Appropriate social policy responses, as far as I can see, will be to develop systems and services that will be resilient in the face of decreased energy consumption. In other words, when we design social responses to poverty, ill health, etc., we need to consider how feasible they will be given two or three reasonable scenarios for the next 20 years. That would include the necessity of educational systems that are based around neighbourhoods within walking distance, increased use of online communication to replace travel, etc. Depending on the severity of the scenarios we may need to use railways for food delivery in urban areas, supplemented by urban agriculture, and build community services around those activities.
Friday, June 26th, 2009
A New York Times article about Dr Kessler, the former head of the FDA, on how the food industry has engineered food to literally make it irresistible. Kessler is recommending a social shift in how we deal with ‘hyperpalatable foods’ in the same way that society stopped tolerating cigarette smoking. In this online speech about the neurology of eating, he describes how prepared foods are designed to elicit over-eating. Individuals are not able to resist the conditioning alone; as a society ‘we should be saying that this is a deadly, disgusting product’. It’s a fundamental public policy issue.
Friday, June 26th, 2009
Wired has pulled together a set of recommendations for transparency of government data in response to the Obama administration’s policy of open government.
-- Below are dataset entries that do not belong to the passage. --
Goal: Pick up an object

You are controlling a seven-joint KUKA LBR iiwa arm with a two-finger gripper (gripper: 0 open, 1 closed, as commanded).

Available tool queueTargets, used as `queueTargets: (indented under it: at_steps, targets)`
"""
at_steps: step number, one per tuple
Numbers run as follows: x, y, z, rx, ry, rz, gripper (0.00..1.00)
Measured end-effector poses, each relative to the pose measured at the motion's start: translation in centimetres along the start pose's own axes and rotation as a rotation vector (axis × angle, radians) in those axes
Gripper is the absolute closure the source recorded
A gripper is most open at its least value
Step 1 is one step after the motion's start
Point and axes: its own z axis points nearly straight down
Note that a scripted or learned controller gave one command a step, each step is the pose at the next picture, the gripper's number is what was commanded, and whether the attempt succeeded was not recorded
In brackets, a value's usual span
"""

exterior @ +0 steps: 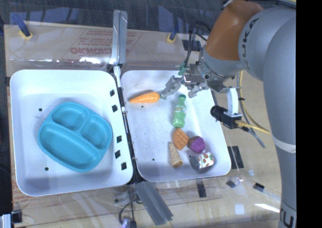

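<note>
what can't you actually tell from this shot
- Gripper, camera view: whether it grips anything; the metal parts blur together over the right bin.
- Carrot: whether the gripper touches its tip; the gap is too small to judge.
- Shiny item in the near corner: what it is, too small and glary.
- Arm's base: cut off by the frame edge.

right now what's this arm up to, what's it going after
A grey arm with an orange band reaches in from the right over the right bin. Its gripper sits near the bin's far side, right beside the leafy end of a toy carrot lying on the bin floor. Whether it has hold of the carrot is not clear. A green bottle lies just below the gripper, and more toy food sits clustered in the near right corner. The left bin holds a blue divided plate.
</note>
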Motion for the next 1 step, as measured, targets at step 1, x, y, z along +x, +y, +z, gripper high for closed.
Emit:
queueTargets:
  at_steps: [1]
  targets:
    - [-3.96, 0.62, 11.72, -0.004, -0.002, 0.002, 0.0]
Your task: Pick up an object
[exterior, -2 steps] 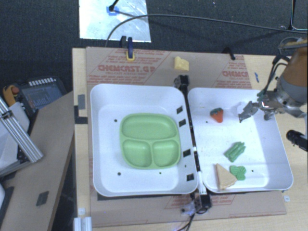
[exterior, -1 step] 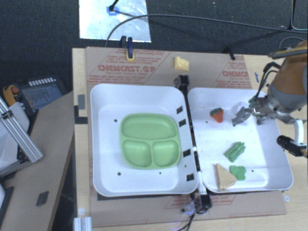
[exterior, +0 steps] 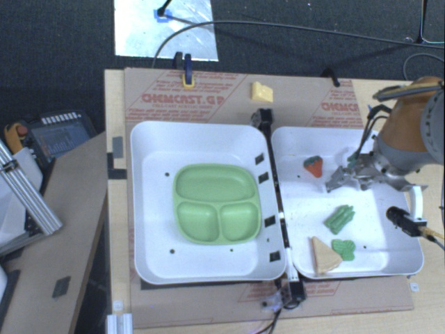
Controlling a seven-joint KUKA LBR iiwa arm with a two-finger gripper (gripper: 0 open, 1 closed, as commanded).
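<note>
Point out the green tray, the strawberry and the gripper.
green tray [exterior: 213,185]: camera view, top compartment's floor.
strawberry [exterior: 314,165]: camera view, red body.
gripper [exterior: 338,180]: camera view, between the fingertips.

The arm [exterior: 416,127] runs off the right edge, so only its orange band and wrist are on show. The gripper [exterior: 342,178] sits over the right bin [exterior: 396,256], and its fingers blur into a grey mass; whether they are spread or closed is impossible to tell. Just past the table's left edge, a metal rail [exterior: 28,193] is cut by the left border, and so is the keypad device [exterior: 49,138] beside it. At the table's front edge, a clamp and wires [exterior: 286,296] are too small and dark to make out. Cables [exterior: 427,12] leave at the top right corner.
</note>
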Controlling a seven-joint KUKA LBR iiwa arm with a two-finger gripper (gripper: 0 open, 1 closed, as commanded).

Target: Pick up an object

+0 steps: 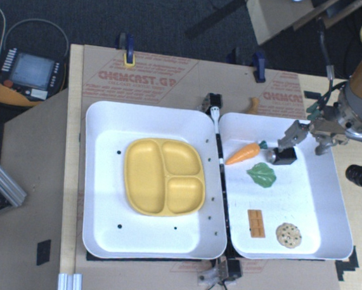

The article includes ‘models for opening and using government data’, including:
Socrata
Socrata is a social data discovery site which hosts lots of government datasets with a simple appealing UI to browse, search and analyze the data.
Infochimps.org
Infochimps is dedicated to finding and hosting free, redistributable datasets. It’s a simple but absolutely enormous mission. So far, they’ve got thousands waiting for you to use.
Sunlight Labs’ Apps for America
Sunlight Labs is an organization dedicated to “turning government data into useful information.” They are currently hosting an Apps for America contest to design web services that promote transparency in Congress.
Monday, June 15th, 2009
From Tech Crunch:
A coalition of non-profit organizations, technology developers, designers, marketers and others has unveiled the alpha version of a new Web service dubbed All for Good
in an effort to build some sort of ‘Craigslist for volunteer services’. …
All for Good basically lets you browse volunteer activities and find related events based on your geographical location and/or interests. The site brings together listings from organizations and local groups to help you find volunteer activities that fit your time and talent. If you ‘like’ a certain item, you can share it with your friends across various social networking services, hopefully spawning more attention and the possibility for the activity or event to spread virally within your network.
It’s not clear why the group behind All for Good didn’t work with existing sites such as volunteermatch.org, but it looks like their approach is to facilitate data sharing among many different sites and social networking tools rather than compete head to head with any of them.
There are already some Canadian listings that may have been scraped from other sites.